Completeness checks¶
Ensuring data completeness is vital for maintaining the integrity and reliability of datasets. In Soda, completeness checks can be defined to monitor and enforce the presence of necessary data. Below are explanations and sample configurations for various types of completeness checks.
1. Check for missing values in a column: Ensure that a specific column does not contain any missing values.
In this example, the check verifies that the customer_no
column has no missing entries.
- missing_count(customer_no) = 0:
name: Customer number should not have any missing values
attributes:
category: Completeness
title: Ensure customer number is present in all records
2. Check for missing values with specific missing indicators: Identify missing values that are represented by specific indicators, such as 'NA' or 'n/a'.
The following check ensures that the license_type
column does not contain 'NA' or 'n/a' as values.
- missing_count(license_type) < 1:
missing values: [NA, n/a]
name: License type should not have 'NA' or 'n/a' as values
attributes:
category: Completeness
title: Detect and handle specific missing value indicators in license type
3. Check for missing values matching a regular expression: Detects missing values that match a specific pattern, such as improperly formatted dates.
Here, the check identifies entries in the license_expiry_date
column that match the specified regular expression, indicating potential missing or invalid data.
- missing_count(license_expiry_date) = 0:
missing regex: '(0?[0-9]|1[012])[/](0?[0-9]|[12][0-9]|3[01])[/](0000|(19|20)?\\d\\d)'
name: License expiry date should not have improperly formatted dates
attributes:
category: Completeness
title: Identify and address improperly formatted dates in license expiry date
4. Check for missing values as a percentage of total entries: Ensure that the percentage of missing values in a column does not exceed a specified threshold.
This check verifies that the phone_number
column has no missing values, ensuring complete contact information.
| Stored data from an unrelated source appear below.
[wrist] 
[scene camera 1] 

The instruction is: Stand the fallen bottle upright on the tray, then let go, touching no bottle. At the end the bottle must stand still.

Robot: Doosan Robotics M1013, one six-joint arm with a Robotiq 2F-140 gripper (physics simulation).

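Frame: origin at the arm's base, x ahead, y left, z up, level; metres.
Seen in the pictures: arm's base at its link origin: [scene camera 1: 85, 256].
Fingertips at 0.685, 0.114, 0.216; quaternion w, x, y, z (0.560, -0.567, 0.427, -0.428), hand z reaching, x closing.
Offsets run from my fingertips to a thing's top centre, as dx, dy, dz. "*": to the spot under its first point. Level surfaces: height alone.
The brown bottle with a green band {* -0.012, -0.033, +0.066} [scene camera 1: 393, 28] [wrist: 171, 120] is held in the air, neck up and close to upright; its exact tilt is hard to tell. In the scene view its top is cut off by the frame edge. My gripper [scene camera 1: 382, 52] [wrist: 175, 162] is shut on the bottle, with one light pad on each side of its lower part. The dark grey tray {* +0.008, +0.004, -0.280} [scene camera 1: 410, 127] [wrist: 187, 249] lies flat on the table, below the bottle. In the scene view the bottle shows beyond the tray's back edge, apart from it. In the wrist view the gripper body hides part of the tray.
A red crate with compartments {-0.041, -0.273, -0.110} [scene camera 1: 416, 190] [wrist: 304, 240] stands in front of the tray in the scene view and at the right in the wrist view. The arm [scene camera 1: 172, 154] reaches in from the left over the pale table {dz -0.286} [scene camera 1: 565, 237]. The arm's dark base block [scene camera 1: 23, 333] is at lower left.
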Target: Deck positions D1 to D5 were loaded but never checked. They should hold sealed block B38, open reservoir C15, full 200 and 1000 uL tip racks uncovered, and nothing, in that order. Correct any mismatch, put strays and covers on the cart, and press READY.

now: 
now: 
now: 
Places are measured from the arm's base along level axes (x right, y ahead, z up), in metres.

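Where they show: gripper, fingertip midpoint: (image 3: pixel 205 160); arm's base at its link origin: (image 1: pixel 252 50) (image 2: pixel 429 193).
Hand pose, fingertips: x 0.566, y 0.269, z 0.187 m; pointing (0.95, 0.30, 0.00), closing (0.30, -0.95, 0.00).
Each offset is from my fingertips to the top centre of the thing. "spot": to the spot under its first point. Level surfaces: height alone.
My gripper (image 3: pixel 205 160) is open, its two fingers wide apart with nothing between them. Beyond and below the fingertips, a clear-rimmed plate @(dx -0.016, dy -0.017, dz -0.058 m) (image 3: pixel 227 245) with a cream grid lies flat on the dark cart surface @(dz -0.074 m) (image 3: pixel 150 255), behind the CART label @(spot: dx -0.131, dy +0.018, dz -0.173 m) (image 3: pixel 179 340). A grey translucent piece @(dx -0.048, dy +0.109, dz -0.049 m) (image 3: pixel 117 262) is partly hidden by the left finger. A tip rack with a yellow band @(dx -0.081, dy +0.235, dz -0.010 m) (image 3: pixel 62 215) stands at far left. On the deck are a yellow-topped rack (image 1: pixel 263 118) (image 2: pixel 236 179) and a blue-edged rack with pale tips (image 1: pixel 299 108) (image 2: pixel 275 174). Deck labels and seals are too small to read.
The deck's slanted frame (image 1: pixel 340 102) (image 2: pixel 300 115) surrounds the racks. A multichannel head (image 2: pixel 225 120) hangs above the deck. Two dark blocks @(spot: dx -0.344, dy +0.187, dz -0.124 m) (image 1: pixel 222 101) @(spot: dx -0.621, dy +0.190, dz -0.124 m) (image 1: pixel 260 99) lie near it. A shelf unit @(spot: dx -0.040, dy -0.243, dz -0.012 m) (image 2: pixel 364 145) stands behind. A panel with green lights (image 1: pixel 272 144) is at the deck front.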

- missing_percent(phone_number) = 0:
name: Phone number should not have any missing values
attributes:
category: Completeness
title: Ensure phone number is present in all records
5. Check for missing values in multiple columns: Ensure that multiple columns do not contain any missing values.
These checks ensure that both first_name
and last_name
columns are complete, maintaining the integrity of personal information.
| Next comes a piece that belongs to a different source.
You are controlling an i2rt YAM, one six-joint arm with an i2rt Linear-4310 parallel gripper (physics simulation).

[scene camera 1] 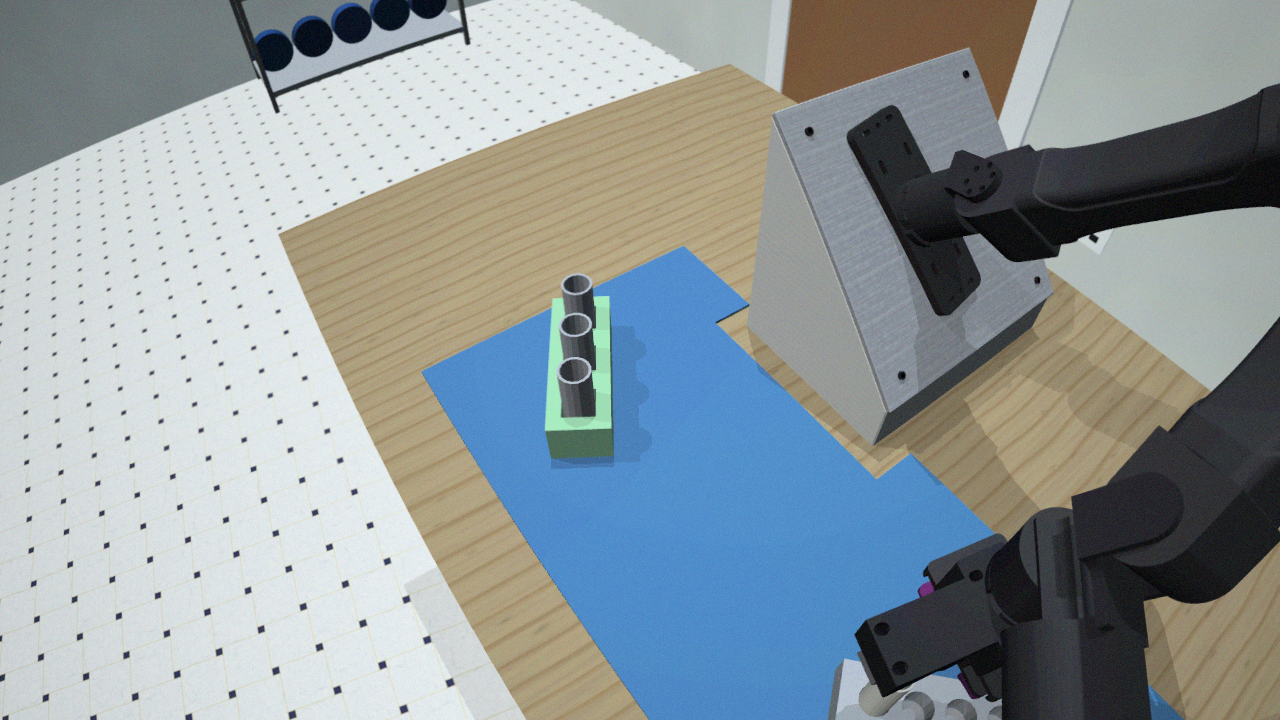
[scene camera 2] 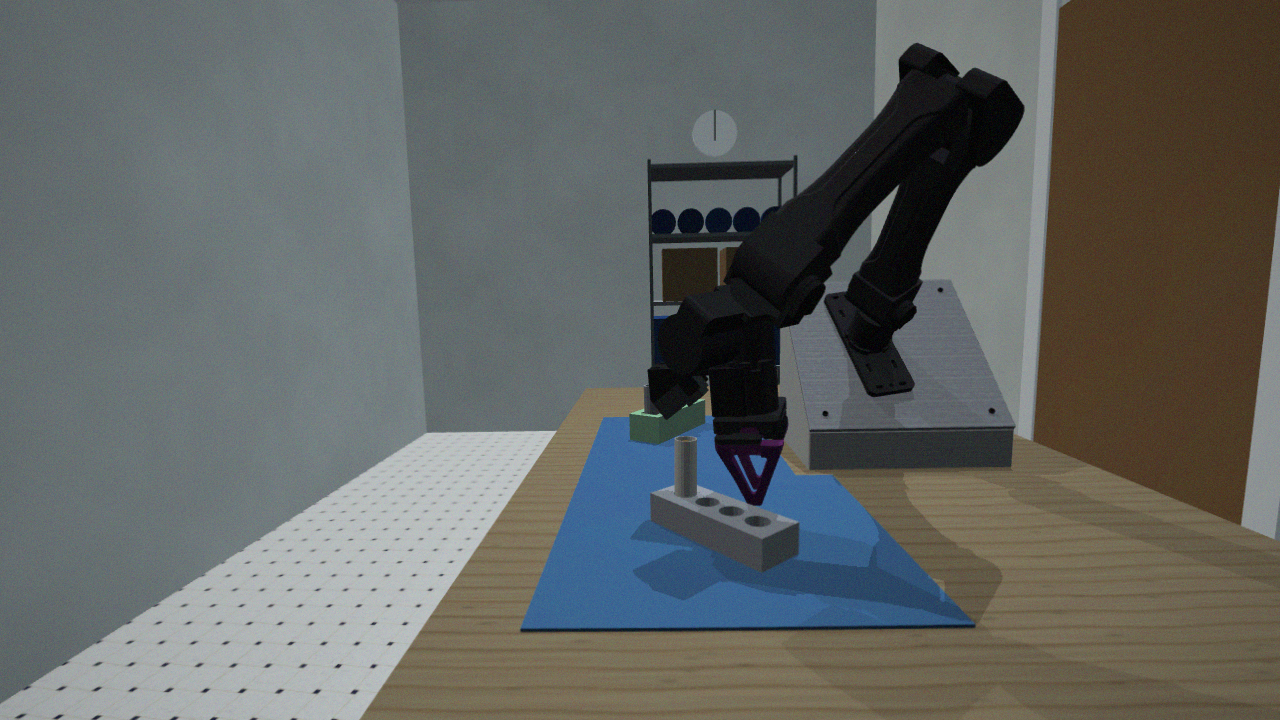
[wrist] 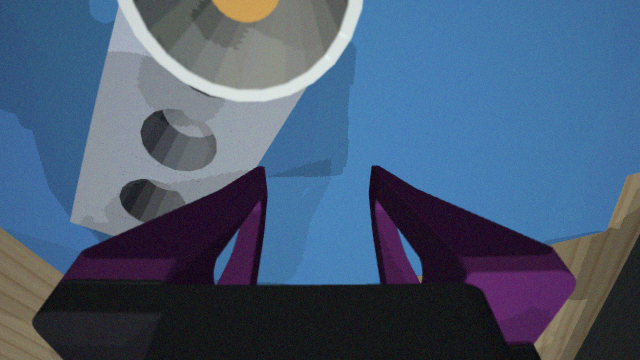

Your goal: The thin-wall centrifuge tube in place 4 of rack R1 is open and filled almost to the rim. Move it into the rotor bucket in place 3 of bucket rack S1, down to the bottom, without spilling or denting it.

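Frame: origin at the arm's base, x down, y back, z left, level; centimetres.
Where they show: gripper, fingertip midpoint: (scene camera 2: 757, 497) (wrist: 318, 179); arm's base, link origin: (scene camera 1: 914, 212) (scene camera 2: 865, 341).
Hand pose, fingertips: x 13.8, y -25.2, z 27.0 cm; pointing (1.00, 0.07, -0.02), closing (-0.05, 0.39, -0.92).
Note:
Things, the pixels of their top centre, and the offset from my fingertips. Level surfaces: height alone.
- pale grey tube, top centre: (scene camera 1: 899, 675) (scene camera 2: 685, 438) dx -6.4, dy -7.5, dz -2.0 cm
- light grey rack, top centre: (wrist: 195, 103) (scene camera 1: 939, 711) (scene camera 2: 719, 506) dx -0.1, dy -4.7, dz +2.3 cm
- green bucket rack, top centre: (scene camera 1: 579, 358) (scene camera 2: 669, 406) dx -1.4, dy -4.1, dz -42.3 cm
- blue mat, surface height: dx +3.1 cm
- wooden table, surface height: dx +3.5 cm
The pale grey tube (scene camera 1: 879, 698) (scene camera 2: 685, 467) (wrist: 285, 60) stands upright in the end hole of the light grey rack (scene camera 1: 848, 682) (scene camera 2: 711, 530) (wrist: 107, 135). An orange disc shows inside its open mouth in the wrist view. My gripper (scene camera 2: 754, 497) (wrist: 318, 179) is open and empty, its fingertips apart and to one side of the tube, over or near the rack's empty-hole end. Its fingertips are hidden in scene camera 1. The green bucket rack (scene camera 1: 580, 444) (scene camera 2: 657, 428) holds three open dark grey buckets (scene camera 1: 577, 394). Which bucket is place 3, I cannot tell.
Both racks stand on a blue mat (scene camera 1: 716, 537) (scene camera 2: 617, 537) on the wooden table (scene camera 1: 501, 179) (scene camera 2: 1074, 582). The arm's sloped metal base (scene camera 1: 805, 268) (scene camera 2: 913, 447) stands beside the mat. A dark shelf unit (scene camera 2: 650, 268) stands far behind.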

- missing_count(first_name) = 0:
name: First name should not have any missing values
attributes:
category: Completeness
title: Ensure first name is present in all records
- missing_count(last_name) = 0:
name: Last name should not have any missing values
attributes:
category: Completeness
title: Ensure last name is present in all records
6. Check for missing values with custom sample limits: Limit the number of failed row samples collected for analysis when missing values are detected.
This check ensures that the email_address
column does not have more than 50% missing values and limits the collection of failed row samples to 2 for analysis.
- missing_percent(email_address) < 50:
samples limit: 2
name: Email address should not have more than 50% missing values
attributes:
category: Completeness
title: Monitor and limit missing values in email address
Incorporating these completeness checks into workflows enables proactive monitoring and maintenance of essential data presence in datasets, ensuring compliance with organizational data quality standards.